• _Task directions_: Please give back the listing exactly, without any of its pictures.

• _Dataset extract_:
┄┄┄┄┄┄┄┄┄┄

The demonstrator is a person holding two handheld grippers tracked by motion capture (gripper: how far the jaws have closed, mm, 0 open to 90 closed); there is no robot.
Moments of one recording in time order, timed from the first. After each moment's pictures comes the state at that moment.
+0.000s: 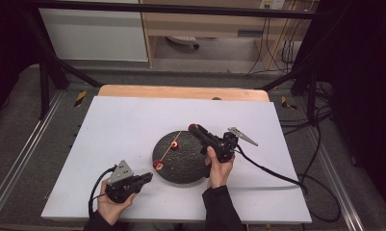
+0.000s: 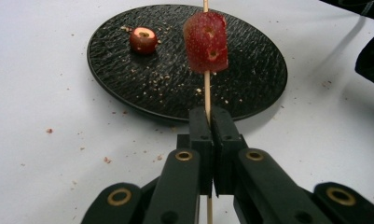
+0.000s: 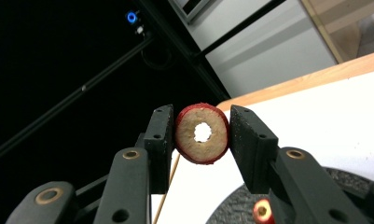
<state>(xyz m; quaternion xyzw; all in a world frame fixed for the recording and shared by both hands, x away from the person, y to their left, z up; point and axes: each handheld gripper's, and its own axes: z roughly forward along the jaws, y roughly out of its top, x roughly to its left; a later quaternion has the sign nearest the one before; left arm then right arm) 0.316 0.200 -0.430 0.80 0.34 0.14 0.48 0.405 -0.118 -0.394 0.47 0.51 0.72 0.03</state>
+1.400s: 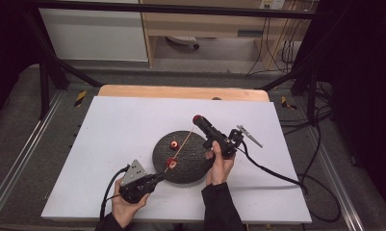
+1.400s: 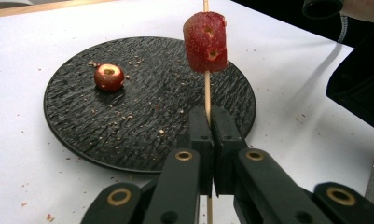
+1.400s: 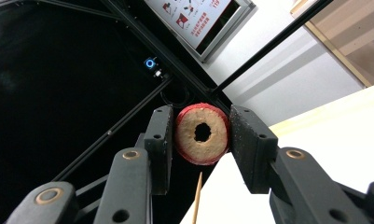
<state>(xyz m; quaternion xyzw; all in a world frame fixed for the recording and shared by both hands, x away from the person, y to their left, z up) 0.312 0.162 -0.420 0.78 0.33 0.15 0.51 0.406 -0.123 -0.383 0.47 0.43 0.77 0.01</state>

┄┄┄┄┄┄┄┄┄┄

• _Exercise response_:
The demonstrator is a person holding two handheld grippers tracked by motion capture (gripper: how far the jaws have closed, mm, 0 open to 90 closed); there is no robot.
Moments of one recording in time order, timed from the first. After each moment's pictures comes the state at that moment.
+0.000s: 
+0.000s: 
+0.000s: 
<state>(xyz m; quaternion xyzw; all in a world frame fixed for the recording and shared by both hands, x away from the person, y to their left, z up; point and axes: each handheld gripper's, and its own axes: z roughly forward along the jaws, y roughly out of its top, x roughly to its left; a later quaternion has the sign nearest the one before; left arm then right arm) 0.316 0.200 -0.430 0.80 0.34 0.14 0.48 0.405 -0.118 -0.394 0.47 0.51 0.72 0.03</state>
+1.400s: 
+1.400s: 
+1.400s: 
<state>(xyz m; quaternion xyzw; all in a world frame fixed for the recording and shared by both hands, x away from the person, y to their left, z up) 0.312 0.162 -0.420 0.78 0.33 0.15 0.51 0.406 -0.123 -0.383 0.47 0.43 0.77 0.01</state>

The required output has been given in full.